ACTIVITY:
Whatever appears in the listing must be reproduced exactly.

SUPPLIED RECORDS:
+===+
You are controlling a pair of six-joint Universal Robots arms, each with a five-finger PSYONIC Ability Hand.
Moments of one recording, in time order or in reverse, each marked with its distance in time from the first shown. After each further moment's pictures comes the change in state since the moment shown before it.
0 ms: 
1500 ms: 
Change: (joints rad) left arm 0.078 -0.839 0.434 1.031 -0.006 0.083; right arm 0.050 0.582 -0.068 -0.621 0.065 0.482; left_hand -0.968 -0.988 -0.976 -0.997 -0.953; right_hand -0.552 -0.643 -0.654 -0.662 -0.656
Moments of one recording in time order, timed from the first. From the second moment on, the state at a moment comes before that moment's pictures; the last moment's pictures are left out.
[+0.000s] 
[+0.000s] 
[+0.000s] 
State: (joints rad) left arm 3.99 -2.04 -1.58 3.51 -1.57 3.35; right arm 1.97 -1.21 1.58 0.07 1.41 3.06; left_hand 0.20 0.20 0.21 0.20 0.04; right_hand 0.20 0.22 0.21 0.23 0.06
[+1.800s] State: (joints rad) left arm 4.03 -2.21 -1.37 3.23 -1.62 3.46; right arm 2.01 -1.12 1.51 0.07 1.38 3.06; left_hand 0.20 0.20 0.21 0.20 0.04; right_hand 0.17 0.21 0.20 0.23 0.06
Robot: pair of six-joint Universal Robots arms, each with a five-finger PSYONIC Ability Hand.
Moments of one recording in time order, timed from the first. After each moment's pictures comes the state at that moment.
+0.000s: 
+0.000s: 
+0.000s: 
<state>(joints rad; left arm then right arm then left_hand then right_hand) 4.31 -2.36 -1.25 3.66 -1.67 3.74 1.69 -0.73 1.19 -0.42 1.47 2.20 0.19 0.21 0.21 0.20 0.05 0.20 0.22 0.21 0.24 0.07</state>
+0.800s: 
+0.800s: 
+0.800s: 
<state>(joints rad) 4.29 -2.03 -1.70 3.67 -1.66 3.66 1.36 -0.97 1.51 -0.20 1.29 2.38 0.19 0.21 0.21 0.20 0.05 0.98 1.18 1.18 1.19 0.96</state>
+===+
EXERCISE RESPONSE:
You are controlling a pair of six-joint Universal Robots arms, each with a five-finger PSYONIC Ability Hand.
Moments of one recording, in time order or in reverse, each marked with its distance in time from the first shown. After each further moment's pictures comes the change in state since the moment shown before it.
0 ms: 
1500 ms: 
Change: (joints rad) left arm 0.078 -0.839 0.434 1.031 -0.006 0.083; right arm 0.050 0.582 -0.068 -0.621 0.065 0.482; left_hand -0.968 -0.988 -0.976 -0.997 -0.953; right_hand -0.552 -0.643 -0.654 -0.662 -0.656
Moments of one recording in time order, timed from the first. From the second moment on, the state at a moment comes before that moment's pictures; the last moment's pictures are left out.
[+0.000s] 
[+0.000s] 
[+0.000s] 
State: (joints rad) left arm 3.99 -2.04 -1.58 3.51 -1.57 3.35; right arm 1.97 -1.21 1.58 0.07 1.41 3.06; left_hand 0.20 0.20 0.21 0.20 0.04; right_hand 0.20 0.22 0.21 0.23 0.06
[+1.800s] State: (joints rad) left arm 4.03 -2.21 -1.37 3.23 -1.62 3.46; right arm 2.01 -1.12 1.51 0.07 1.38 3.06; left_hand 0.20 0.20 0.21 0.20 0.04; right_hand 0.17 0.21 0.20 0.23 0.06
Robot: pair of six-joint Universal Robots arms, each with a five-finger PSYONIC Ability Hand.
Moments of one recording in time order, timed from the first. After each moment's pictures comes the state at that moment.
+0.000s: 
+0.000s: 
+0.000s: 
<state>(joints rad; left arm then right arm then left_hand then right_hand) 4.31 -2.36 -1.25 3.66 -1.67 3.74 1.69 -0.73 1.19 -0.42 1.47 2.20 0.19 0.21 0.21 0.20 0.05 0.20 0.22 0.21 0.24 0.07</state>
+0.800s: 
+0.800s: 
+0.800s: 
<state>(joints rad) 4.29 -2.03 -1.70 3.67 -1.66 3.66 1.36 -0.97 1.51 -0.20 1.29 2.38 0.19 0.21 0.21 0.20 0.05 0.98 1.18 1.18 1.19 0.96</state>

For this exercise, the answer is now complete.